DavidMStraub commented 2 years ago

Thanks for the feedback! Yes, IMO it would make more sense for the Gramps serialization functions to use the XML string; especially if this is still planned as a means to store the serialized objects in the database to replace the current pickled format. Otherwise, the types in a database would not be recognized anymore if a user changes their locale. I would be happy to submit a PR to change it.

I checked which addons use the serialization functions:

In the last two cases (@prculley please confirm) they are only used to compare two objects, so whether the type name is localized or not shouldn't make a difference as long as both objects are serialized with the same convention (which is the case).

Even if we change this in Gramps, for the sync tool I might have to go with hard-coding the exceptions for the time being as the change won't land until Gramp 5.2 I guess.

prculley commented 2 years ago

The object.get_schema (JSON) is used in the database differences report (and import/merge tool) to provide user readable names to the various objects. Doug Blank created the database differences report, and I leveraged his thinking in making the import/merge.

So I think there is a use for translated object titles. But I can see why for general JSON export (and eventual JSON db use) we should use untranslated XML style strings.

If the JSON is not supposed to be user readable in all languages, is there a way to extend the get_schema with translated strings a well? Perhaps add a xmltitle tag? Or mark these as late translate so they are not translated in the get_schema return, but can be translated for reports, and left untranslated for other purposes?

Just thoughts...

jralls commented 2 years ago

Or mark these as late translate so they are not translated in the get_schema return, but can be translated for reports, and left untranslated for other purposes?

That's the correct approach.

DavidMStraub commented 2 years ago

@prculley I think you are referring to the to_struct method, right? get_schema doesn't contain the values, only the types.

Or mark these as late translate so they are not translated in the get_schema return, but can be translated for reports, and left untranslated for other purposes?

That's the correct approach.

Yes, that makes sense, however it will be complicated by the differences between the XML string and the translation message for the exceptions I listed above. Due to these exceptions, we can't just do

s = gramps_type_instance.xml_str()
s_trans = _(s)  # will not work in general

but would have to do something like

s = gramps_type_instance.xml_str()
s_trans =  gramps_type_instance._I2SMAP[gramps_type_instance._E2IMAP[s]]
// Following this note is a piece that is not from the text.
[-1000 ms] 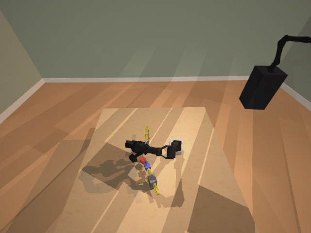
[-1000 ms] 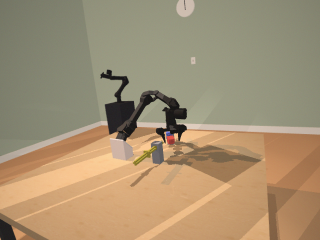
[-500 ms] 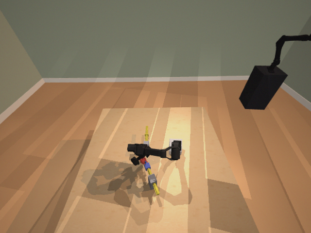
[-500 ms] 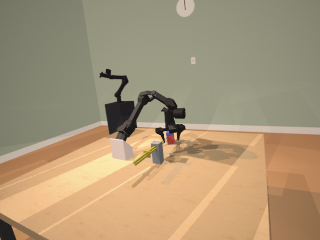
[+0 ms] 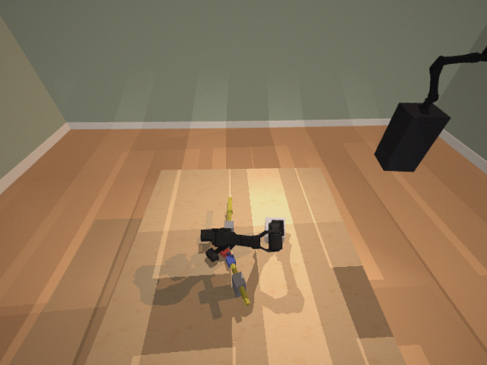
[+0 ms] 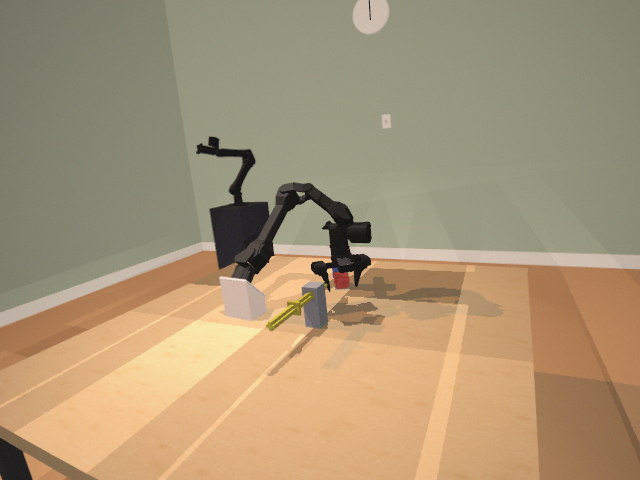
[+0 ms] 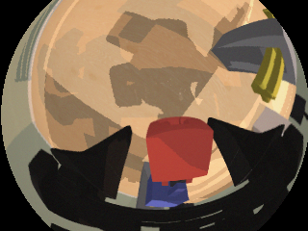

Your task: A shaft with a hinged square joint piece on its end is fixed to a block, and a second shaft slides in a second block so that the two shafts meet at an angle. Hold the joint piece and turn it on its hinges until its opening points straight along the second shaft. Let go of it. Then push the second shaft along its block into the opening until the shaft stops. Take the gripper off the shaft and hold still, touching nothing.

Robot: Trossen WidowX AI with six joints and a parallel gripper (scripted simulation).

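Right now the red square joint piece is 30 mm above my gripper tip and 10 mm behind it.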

and this will only work for translating to the default locale. Translating to another locale is still not possible without hard-coding the exceptions.
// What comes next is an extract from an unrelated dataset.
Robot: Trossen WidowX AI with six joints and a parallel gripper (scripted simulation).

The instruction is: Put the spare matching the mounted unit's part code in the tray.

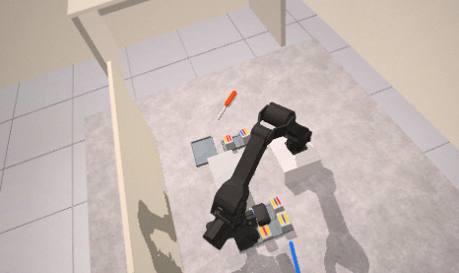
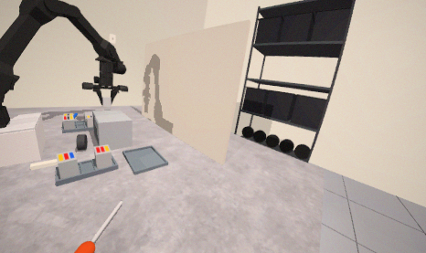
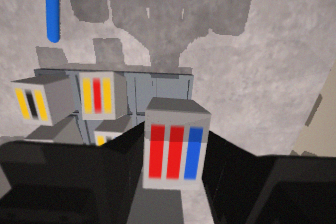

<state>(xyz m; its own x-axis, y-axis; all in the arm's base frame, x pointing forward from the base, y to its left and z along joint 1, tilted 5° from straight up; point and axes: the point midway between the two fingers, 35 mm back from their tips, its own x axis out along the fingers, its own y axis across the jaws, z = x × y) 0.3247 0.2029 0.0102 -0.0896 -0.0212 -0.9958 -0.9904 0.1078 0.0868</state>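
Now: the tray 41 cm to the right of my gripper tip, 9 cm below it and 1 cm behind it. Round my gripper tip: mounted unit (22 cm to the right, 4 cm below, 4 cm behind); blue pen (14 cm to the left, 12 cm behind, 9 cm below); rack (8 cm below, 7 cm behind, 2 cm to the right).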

The cleanest solution would be to get rid of the exceptions. Changing the XML strings is not an option as it would break Gramps XML backward compatibility. Changing the translation messages would require changing all language files, but I don't see any other issue.

jralls commented 2 years ago

All of the DATAMAPs should be changed from _(foo) to N_(foo) and functions that use _I2SMAP should take a GrampsLocale argument so that they can be translated into an arbitrary locale, as is necessary for correct use in reports.

I think that would allow keeping the more human-friendly presentation strings without any new special casing or messing up translators.

DavidMStraub commented 2 years ago

Interesting! Is this N_ used anywhere in the current Gramps code base?

jralls commented 2 years ago

Yes though it's always spelled out as ngettext. N_ is an alias usually associated with it as _ is with gettext. Up to now it's been used sparingly in Gramps. When I redid the localization several years ago I didn't bother creating the alias because it occurs only once or twice in each file where it's used. It will be used a lot in the DATAMAP definitions making defining the alias worthwhile.

DavidMStraub commented 2 years ago

I will close this as the sync addon is in development and there is nothing to do in web API at this time.